There are several thousand occurrances of
HotspotCharStyle (on page 12-661)

in several dozen various paragraph styles. The hyperlink is on the page number, which is in the default character style for the paragraph.

I got the find to locate the right things with a couple modifications to "Fix Things":


'...
With r.Find
.ClearFormatting
.Font.Italic = True
.Font.Color = wdColorBlue
' was .style = "HotSpot"
'...


I am working on the navigation after the find, but not quite getting it.

fumei
02-24-2010, 01:27 PM
OK, so "HotSpot" is a Character Style. That would have been nice to know. So how about this?

Are ALL of the incidents you wish to correct going to have it as "page xx-yy"?

If so, then...search for that.

My basic point is that you should be looking for what you want to action. Not making a range of every single paragraph. I have no idea whatsoever why you are doing things like:
strCopy = Left$(p.style, 3)
If (0 <> StrComp("TOC", strCopy)) Then
or:
For i = 1 To linkCount
If linkArray(i).m_Start = p.Range.start Then
linkArray(i).m_Text = p.Range.Text
Exit For
End If
Next i
I fail to see any reason at all for building some array. Perhaps there is one, but you have not remotely explained why there would be such a need.

I hope the posted alternative (possibly) helps.

JulieC
02-24-2010, 02:07 PM
Most of what you are asking is covered by "I am not a VBA expert". ;) I have been programming for almost 30 years in many languages, but VBA is a strange beast. I have now learned to appreciate "Find".
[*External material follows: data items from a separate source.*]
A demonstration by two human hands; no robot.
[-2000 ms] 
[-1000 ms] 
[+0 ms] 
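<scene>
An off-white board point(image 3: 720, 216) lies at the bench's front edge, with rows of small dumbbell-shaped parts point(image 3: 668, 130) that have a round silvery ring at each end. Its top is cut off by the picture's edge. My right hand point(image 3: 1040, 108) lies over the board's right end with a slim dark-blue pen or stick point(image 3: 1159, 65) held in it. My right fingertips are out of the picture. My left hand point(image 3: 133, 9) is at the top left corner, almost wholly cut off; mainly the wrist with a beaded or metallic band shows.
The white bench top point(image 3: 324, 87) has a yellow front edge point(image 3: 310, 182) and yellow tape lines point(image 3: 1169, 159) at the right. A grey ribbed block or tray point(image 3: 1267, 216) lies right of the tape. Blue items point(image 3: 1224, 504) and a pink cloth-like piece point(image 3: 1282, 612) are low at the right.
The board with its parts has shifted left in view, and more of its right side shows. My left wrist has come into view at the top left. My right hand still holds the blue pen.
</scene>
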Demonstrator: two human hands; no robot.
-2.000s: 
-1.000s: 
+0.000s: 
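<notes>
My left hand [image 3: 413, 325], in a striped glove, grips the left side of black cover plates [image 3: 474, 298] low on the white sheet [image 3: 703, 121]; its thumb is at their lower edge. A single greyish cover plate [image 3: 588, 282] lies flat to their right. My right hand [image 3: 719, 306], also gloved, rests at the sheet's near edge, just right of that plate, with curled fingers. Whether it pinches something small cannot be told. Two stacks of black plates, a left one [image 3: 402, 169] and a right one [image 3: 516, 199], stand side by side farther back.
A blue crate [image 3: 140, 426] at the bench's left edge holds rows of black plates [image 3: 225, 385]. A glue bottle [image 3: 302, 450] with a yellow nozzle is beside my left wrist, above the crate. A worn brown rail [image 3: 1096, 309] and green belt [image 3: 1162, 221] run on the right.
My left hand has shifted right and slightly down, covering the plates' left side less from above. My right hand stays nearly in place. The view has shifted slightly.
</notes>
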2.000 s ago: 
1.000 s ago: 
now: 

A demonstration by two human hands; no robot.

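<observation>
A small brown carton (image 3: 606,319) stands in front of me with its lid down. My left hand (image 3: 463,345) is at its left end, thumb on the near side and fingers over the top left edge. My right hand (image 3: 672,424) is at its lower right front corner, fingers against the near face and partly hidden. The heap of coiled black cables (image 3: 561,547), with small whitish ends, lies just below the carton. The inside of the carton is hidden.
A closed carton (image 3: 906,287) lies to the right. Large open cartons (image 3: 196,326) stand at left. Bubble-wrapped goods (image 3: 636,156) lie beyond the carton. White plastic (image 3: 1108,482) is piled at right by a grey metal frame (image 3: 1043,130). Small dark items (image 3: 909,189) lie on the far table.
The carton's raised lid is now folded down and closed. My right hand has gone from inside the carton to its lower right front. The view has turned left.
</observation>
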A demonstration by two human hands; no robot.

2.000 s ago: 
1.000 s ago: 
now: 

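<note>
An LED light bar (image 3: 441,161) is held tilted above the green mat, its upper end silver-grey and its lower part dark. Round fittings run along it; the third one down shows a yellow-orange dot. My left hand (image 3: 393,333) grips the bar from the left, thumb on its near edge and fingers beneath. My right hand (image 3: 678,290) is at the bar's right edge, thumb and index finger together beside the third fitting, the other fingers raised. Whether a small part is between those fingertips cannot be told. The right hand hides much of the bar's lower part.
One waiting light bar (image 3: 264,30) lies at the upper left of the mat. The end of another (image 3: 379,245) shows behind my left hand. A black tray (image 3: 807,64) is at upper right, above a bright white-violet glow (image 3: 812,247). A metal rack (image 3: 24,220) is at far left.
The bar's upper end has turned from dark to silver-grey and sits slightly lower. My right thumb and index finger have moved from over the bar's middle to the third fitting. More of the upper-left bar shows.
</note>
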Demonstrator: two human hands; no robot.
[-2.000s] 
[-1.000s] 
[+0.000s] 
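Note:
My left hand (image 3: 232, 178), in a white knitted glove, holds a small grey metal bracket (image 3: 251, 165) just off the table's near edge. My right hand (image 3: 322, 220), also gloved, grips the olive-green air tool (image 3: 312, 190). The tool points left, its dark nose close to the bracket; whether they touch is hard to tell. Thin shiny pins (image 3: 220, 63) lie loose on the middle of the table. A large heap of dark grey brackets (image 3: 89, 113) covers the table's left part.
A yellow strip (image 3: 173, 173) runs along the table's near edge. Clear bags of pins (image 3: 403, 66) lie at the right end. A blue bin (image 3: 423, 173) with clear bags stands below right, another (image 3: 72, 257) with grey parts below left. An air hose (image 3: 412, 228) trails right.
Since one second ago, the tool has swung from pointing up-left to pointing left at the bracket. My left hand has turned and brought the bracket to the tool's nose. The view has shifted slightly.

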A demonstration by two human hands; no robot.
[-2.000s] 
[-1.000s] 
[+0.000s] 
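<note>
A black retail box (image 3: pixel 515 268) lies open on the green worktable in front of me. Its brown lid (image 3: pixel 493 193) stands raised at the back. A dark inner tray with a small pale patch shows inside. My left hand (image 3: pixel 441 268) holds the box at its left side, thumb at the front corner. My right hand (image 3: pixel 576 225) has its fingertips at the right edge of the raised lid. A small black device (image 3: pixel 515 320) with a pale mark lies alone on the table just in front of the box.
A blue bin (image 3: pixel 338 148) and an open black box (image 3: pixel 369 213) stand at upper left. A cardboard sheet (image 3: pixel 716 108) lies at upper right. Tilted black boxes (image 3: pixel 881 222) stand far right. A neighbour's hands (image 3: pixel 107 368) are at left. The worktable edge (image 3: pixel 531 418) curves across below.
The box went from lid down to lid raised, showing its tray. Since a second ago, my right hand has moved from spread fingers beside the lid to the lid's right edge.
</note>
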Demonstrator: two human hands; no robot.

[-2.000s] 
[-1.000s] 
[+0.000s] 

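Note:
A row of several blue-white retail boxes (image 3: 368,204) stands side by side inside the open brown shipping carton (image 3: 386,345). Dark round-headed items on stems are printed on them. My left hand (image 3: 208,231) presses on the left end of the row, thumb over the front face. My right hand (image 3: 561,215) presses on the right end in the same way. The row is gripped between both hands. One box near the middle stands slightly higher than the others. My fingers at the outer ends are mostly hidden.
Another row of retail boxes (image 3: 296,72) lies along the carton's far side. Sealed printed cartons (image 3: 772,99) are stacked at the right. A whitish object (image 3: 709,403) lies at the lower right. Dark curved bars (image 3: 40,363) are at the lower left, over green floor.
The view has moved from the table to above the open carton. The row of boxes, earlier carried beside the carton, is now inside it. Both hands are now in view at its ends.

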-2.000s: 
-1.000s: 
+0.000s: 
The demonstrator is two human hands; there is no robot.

This new macro, based on yours, is mostly working. The hyperlinks are working, the pagerefs aren't so much.


Sub FixThis()
Dim r As Range
Dim address As String
Dim subAddress As String
Dim initialEnd As Long
Dim lngEnd As Long
Set r = ActiveDocument.Range
With r.Find
.ClearFormatting
.Font.Italic = True
.Font.Color = wdColorBlue
Do While .Execute(FindText:="", Forward:=True) = True
r.Select ' Set selection to current range
initialEnd = r.End
r.MoveEndUntil Cset:=")"
If r.Fields.Count > 0 Then
If r.Fields(1).Type = wdFieldHyperlink Then
address = r.Hyperlinks(1).address
subAddress = r.Hyperlinks(1).subAddress
r.Hyperlinks(1).Delete
lngEnd = r.Words(2).End
r.Collapse 1
r.End = lngEnd
ActiveDocument.Hyperlinks.Add _
Anchor:=Selection.Range, _
address:=address, _
subAddress:=subAddress, _
TextToDisplay:=Selection.Text
ElseIf r.Fields(1).Type = wdFieldPageRef Then
address = r.Fields(1).Code.Text

r.Fields(1).Delete
Selection.Fields.Add _
Range:=Selection.Range, _
Type:=wdFieldPageRef, Text:=address

End If
End If
r.End = initialEnd
r.Collapse 0
If r.End = ActiveDocument.Range.End Then
Exit Do
End If
Loop
End With 'r.Find
End Sub


I'm getting field codes that look like { PAGEREF PAGEREF PAGEREF O_2241 \h \* MERGEFORMAT \* MERGEFORMAT } and it is removing the page number text as well as the field code. I'll look at it some more, but it should be clear what I'm trying to do now that I'm doing it in not such a weird way I hope.

Paul_Hossler
03-06-2010, 06:11 PM
Still seems awfully brute force, and if run time is an issue .....

I think it'd be helpful if you would post a small doc with samples (real samples) of the current field/link technique and what it is you'd like to acheive

You can keep the 'copyrighted' stuff out of it, and we really don't need real paragraphs -- Lorem ipsum will do nicely

Word can be a complex and powerful program, but there's a lot of behind the scenes stuff (formatting, codes, etc.) that will only show in a real document

Paul

JulieC
03-08-2010, 07:21 AM
Yes, the original was very brute force, but the code above is working, except for the pagerefs that I changed to hyperlinks. Consider it solved! Thanks for your help!